To some extent, therefore, regulation and digital transformation contribute to each other.
“What is difficult is to understand from a strategic point of view what investment we want to make. Indeed, ten years ago, you could have invested into a new system resulting in a three-year implementation project, and you would have had ten to 15 years to harvest the fruits from that investment,” said Albrecht. “[But] maybe today’s investments will be obsolete in two to three years’ time, so you need to understand where you will need to put your euros in terms of technology.”
There are other options, said Xanthopoulos. “For example, there is a lot of debate nowadays between asset managers and asset servicers as to what is core to their activities and what is non-core. We see a trend where market players invest in developing and differentiating themselves on their core activities and look to outsource that which is non-core to a specialised body.”
For a firm to focus on non-core services could result in a loss of revenue, he said, and offered limited added value that was costly to maintain.
“More and more market players explore the route to outsource these non-core activities to partners who have made these functions a core functionality of their own business and can leverage investment/resources for a wider range of clients with more efficient results.”
Gutton mentioned that in the current era, many regulations deal with disclosure requirements. “We all agree that there is a need for investors to be well informed so that they can make ‘informed’ investment decisions,” he said. So, from an asset manager’s perspective, making disclosures that are required by regulation is an unsatisfying activity when the disclosures “do not properly reflect” the reality of what is happening inside a product.
Gutton referenced the Priips KID disclosures, which critics such as the BVI said contained flawed methodologies concerning the calculation of costs. But he also said there had been recent improvements through the revision of regulatory technical standards.
Dumitru pointed out the importance of the EU listening to the opinions and recommendations of the fund associations – particularly over future regulatory initiatives and the impact on global competitiveness for EU-based asset managers.
Niedner noted that at the European level, there were regulations or proposals that genuinely centred on creating more efficient European capital markets. But this was not always the case, given the number of bodies involved in creating and influencing regulation.
Xanthopoulos said an important voice missing from the broad debate was “the voice of the people that we try to protect”. Noting that the Priips issue centred on trying to achieve more clarity on past performance and how transaction costs are calculated, he nonetheless questioned whether this additional layer of regulation was required. “Sometimes we need to step back and think whether what we’ve decided to implement serves an objective and if that objective has been correctly covered.”

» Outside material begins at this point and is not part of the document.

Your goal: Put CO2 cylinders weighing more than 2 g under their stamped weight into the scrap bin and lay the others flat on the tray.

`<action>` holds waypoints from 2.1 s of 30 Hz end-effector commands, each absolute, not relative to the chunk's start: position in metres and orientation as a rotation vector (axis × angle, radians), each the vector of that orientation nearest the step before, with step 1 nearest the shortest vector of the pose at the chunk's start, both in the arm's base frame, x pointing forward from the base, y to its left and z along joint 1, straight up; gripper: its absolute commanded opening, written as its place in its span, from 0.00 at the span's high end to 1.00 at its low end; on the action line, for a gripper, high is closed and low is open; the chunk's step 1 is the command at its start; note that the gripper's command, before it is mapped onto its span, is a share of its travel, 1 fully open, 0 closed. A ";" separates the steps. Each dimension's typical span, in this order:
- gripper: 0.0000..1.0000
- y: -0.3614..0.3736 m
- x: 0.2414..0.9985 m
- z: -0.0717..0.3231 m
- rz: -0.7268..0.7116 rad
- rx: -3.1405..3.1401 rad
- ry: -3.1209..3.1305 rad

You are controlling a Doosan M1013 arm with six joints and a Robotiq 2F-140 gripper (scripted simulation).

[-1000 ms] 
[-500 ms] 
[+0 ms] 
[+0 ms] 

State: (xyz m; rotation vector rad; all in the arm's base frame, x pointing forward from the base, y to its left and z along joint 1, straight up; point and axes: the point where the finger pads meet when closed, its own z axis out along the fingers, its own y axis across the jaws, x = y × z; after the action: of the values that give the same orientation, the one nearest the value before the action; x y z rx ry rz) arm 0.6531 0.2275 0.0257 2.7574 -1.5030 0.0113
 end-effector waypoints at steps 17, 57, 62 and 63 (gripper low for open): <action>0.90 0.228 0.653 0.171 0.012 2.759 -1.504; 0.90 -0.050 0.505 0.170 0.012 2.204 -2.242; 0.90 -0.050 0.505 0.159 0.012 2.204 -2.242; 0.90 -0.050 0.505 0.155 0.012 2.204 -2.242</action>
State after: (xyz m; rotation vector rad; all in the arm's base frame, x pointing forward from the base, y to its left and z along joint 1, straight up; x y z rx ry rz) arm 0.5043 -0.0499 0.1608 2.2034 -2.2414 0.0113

Stadler queried whether this clarity would generate more returns or merely increase costs, albeit not losing sight of the fundamental principle of investor protection.
Niedner warned that the pace of new directives was quickening. “Every year, or every second year at least”, there was a new AML directive, he said. To this extent, it felt like “you sometimes have the impression that necessarily once a Directive has been adopted, the next point is working on the new Directive, without waiting to see how efficiently this Directive is actually working and then trying to improve it”.
Our Luxembourg panel took place in September, in person in Luxembourg.